The Early-Stage Slowdown Explained: Nasdaq and FOMO

Earlier today, The Information reported a story suggesting that the “smart money is betting less on early-stage tech startups.”

Its evidence? Data provided by SignalFire, a venture firm and real-time information platform that says blue-chip VCs accounted for 5.3 percent of Series A funding in the first nine months of this year, down from 6.1 percent last year and 7.5 percent in 2013.

The downward trend isn’t entirely new, as investor Keith Rabois tweeted this morning.

For what it’s worth, we reported on the early-stage slowdown in late September. Still, the reasons for it haven’t been crystal clear.

We’ve speculated it could be anything from a seasonal slowdown to uncertainty in China to nervousness about the capital markets.

Now some investors suggest the impetus was, indeed, tied to a brief but somewhat terrifying plunge that Nasdaq took last summer, an event that made many rethink how much they were spending on startups — and the rate at which they were spitting out term sheets.

“I think deals are getting done; they’re just getting done a little more slowly,” says founder-turned-investor Jason Lemkin, who quietly left his role as managing director at Storm Ventures recently and is now investing on his own behalf.

Earlier in the year, a startup would receive “not just multiple term sheets in a week, but everyone was using preemptive offers, meaning they wanted to do the deal today and pay today’s price,” says Lemkin.

“Then Nasdaq peaked over the summer,” and investors began to realize they were funding “a lot of stuff that’s pretty good.” The problem, he adds: “VCs can’t fund pretty good. Pretty good leads to lots of carcasses. So things slowed down.”

VCs are still writing checks, Lemkin notes. But they want to see two to three times the revenue they did before providing the same terms as earlier this year.

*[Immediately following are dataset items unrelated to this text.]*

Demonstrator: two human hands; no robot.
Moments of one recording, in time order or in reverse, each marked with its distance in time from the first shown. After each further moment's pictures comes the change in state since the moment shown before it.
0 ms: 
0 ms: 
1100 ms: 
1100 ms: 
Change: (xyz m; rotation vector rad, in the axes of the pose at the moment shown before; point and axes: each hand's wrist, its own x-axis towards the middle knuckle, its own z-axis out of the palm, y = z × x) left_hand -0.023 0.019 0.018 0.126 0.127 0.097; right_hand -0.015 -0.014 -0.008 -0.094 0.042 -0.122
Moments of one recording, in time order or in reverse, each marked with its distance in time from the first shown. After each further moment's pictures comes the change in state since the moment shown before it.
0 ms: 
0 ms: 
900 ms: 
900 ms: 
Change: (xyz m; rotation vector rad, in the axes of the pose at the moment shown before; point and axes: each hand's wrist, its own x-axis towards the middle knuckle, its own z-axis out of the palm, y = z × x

“Before, a VC would give the company with $1 million [in ARR] $18 million in funding at a pre-money valuation of $60 million. Now, they want to see $2.5 million for the same terms. It’s multiple compression. VCs were learning forward 24 months; now, they’re maybe learning forward 12 months instead” because they’re feeling more risk averse at the moment.

Rabois, who invests on behalf of Khosla Ventures, appears to agree. Asked if if he’s been taking fewer meetings with startups, he says Khosla’s team is “looking to invest as aggressively as ever.”

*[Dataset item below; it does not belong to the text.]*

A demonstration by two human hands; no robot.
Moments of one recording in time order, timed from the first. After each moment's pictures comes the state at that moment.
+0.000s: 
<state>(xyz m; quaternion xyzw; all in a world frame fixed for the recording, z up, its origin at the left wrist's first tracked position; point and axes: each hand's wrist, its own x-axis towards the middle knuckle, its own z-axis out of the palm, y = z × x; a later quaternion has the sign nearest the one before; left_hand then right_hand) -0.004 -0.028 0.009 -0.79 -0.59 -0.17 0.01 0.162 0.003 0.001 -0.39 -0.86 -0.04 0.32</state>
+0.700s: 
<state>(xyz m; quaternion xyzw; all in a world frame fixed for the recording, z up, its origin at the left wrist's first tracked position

But he also says that investors are “reverting to historical standards of diligence instead of jumping at the latest trendy company.” The end result, Rabois says: “Founders can longer rely on FOMO as a way of forcing a highly accelerated process.”

Sounds like there isn’t too much reason for good founders to be concerned. Venture is notoriously cyclical, and one could see sentiment changing as abruptly as it turned a few months ago.

In fact, Lemkin and Rabois agree that now is no time to more meaningfully slow things down, no matter what the public market is doing.

“In my opinion, it’s highly irrational to alter seed investments and most Series A decisions based upon the current environment,” says Rabois. “These companies will be valuable five to 10 years from now.”

“These are the best of times for certain companies, particularly [software-as-a-service] startups,” says Lemkin.

“People who have been around for a while [founding and investing in enterprise startups], our jaws drop when we see how well some of these companies are doing. The markets are bigger, so the bar is higher. But if you sit this out because the market was overheated earlier this year, you’re a fool.”